Exercise objective: To complete this task, print all the data below exactly but leave out the images.

Dataset records:
↓↓↓

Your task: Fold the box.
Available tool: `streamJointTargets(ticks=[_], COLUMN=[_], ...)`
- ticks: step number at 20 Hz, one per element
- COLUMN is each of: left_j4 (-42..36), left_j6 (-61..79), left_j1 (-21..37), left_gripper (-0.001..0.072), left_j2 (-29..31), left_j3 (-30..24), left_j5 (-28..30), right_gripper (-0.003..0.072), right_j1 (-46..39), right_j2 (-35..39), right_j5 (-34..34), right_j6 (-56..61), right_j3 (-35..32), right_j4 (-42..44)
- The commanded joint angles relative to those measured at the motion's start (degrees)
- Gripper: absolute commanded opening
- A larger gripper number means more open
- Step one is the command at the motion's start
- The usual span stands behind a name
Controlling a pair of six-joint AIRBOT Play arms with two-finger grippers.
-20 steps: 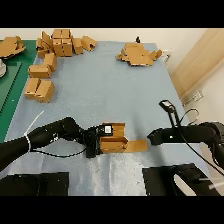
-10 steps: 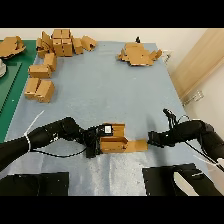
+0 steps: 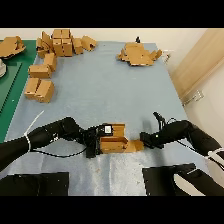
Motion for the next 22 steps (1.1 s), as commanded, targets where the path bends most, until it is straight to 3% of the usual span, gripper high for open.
streamJointTargets(ticks=[1,10,15,16,18,22], left_j4=[0.00,0.00,0.00,0.00,0.00,0.00], left_j6=[0.00,0.00,0.00,0.00,0.00,0.00], left_j1=[0.00,0.00,0.00,0.00,0.00,0.00], left_gripper=[0.0386,0.0386,0.0386,0.0386,0.0386,0.0386], left_j2=[-0.02,-0.02,-0.02,-0.02,-0.02,-0.02], left_j3=[0.04,0.04,0.04,0.04,0.04,0.04], left_j5=[0.00,0.00,0.00,0.00,0.00,0.00], right_gripper=[0.0003,0.0003,0.0006,0.0013,0.0107,0.0111], right_j1=[4.44,10.25,10.23,10.23,10.21,10.23], right_j2=[-1.16,-0.63,3.39,4.55,6.88,8.70], right_j5=[3.54,4.63,4.04,3.61,2.75,0.55], right_j6=[0.02,0.02,0.02,0.02,0.02,0.02], right_j3=[-0.15,1.64,1.75,1.75,1.75,1.75], right_j4=[4.22,7.65,7.48,7.30,7.21,8.37])
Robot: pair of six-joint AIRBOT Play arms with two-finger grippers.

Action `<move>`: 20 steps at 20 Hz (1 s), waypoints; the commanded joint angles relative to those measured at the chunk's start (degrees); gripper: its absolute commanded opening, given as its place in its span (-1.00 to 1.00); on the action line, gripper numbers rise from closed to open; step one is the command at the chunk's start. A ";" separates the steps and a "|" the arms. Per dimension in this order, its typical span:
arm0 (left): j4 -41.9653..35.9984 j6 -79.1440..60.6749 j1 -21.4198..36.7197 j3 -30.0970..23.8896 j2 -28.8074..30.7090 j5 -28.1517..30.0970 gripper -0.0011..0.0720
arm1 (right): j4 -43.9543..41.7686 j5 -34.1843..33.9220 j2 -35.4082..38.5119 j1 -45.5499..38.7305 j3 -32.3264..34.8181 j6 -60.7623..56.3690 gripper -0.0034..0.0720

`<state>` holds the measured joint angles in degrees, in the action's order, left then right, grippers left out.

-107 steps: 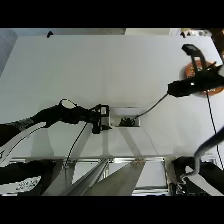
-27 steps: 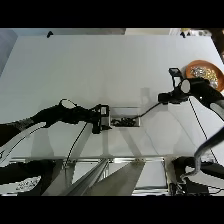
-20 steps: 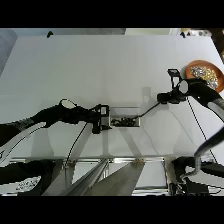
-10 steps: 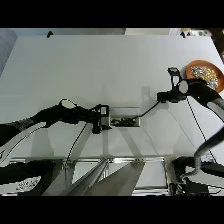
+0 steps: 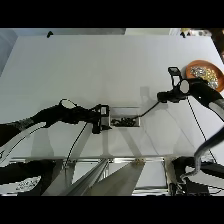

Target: Fold the box and place the chain.

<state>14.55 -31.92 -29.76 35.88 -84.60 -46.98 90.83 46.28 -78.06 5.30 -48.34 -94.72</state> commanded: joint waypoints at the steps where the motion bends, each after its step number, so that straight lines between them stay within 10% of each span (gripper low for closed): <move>1: 0.02 0.00 0.02 0.07 0.04 0.00 -0.56 | -0.17 -1.14 0.24 -0.02 0.02 0.22 -0.01; 20: 0.02 0.00 0.02 0.07 0.04 0.00 -0.56 | 0.33 -1.40 -2.67 -0.02 0.02 -1.03 -0.15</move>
<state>14.57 -31.92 -29.76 35.88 -84.60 -46.98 90.94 44.53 -80.62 5.30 -48.36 -95.77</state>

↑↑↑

Reply:
Your task: Fold the box.
Available tool: `streamJointTargets(ticks=[_], COLUMN=[_], ...)`
- ticks: step number at 20 Hz, one per element
- COLUMN is each of: left_j4 (-42..36), left_j6 (-61..79), left_j1 (-21..37), left_gripper (-0.001..0.072), left_j2 (-29..31), left_j3 (-30..24), left_j5 (-28..30), right_gripper (-0.003..0.072), right_j1 (-46..39), right_j2 (-35..39), right_j5 (-34..34), right_j6 (-56..61), right_j3 (-35..32), right_j4 (-42..44)
- The commanded joint angles relative to those measured at the motion's start (degrees)
- Gripper: absolute commanded opening
- A larger gripper number means more open
- Step one is the command at the motion's start
- The usual span stands behind a name
Controlling a pair of six-joint AIRBOT Play arms with two-finger grippers.
-20 steps: 
-10 steps: 
+0 steps: 
Motion for the next 22 steps (1.1 s), as commanded, targets where the path bends most, until it is straight to 3% of the usual span, gripper high for open.
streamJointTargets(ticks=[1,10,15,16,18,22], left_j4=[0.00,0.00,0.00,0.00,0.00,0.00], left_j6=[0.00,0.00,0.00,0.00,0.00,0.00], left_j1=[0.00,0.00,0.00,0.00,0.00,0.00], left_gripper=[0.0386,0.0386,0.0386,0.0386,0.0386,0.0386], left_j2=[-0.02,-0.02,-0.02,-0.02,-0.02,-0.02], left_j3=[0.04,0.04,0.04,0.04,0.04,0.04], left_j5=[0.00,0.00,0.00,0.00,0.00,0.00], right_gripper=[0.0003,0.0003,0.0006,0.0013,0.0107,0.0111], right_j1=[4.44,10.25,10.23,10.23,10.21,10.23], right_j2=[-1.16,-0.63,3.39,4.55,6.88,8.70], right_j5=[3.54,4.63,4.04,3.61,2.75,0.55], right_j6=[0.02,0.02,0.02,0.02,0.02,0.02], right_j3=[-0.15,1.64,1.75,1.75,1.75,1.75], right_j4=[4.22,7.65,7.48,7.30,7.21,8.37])
Robot: pair of six-joint AIRBOT Play arms with two-finger grippers.

Action `<move>`: 20 steps at 20 Hz (1 s), waypoints; the commanded joint angles relative to those measured at the chunk's start (degrees); gripper: its absolute commanded opening, given as its place in its span (-1.00 to 1.00); on the action line, gripper numbers rise from closed to open; step one is the command at the chunk's start. A ";" separates the steps and a "|" the arms. Per dimension in this order, its typical span:
arm0 (left): j4 -41.9653..35.9984 j6 -79.1440..60.6749 j1 -21.4198..36.7197 j3 -30.0970..23.8896 j2 -28.8074..30.7090 j5 -28.1517..30.0970 gripper -0.0011..0.0720
arm1 (right): j4 -43.9543..41.7686 j5 -34.1843..33.9220 j2 -35.4082..38.5119 j1 -45.5499..38.7305 j3 -32.3264..34.8181 j6 -60.7623..56.3690 gripper -0.0034..0.0720

`<state>` holds the measured joint angles in degrees, in the action's order, left then right, grippers left out.

-107 steps: 
-27 steps: 
-20 steps: 
-10 steps: 
+0 steps: 

Target: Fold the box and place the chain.

<state>14.55 -31.92 -29.76 35.88 -84.60 -46.98 90.83 46.28 -78.06 5.30 -48.34 -94.72</state> commanded: joint waypoints at the steps where the motion bends, each after its step number, so that straight lines between them stay within 10% of each span (gripper low for closed): <move>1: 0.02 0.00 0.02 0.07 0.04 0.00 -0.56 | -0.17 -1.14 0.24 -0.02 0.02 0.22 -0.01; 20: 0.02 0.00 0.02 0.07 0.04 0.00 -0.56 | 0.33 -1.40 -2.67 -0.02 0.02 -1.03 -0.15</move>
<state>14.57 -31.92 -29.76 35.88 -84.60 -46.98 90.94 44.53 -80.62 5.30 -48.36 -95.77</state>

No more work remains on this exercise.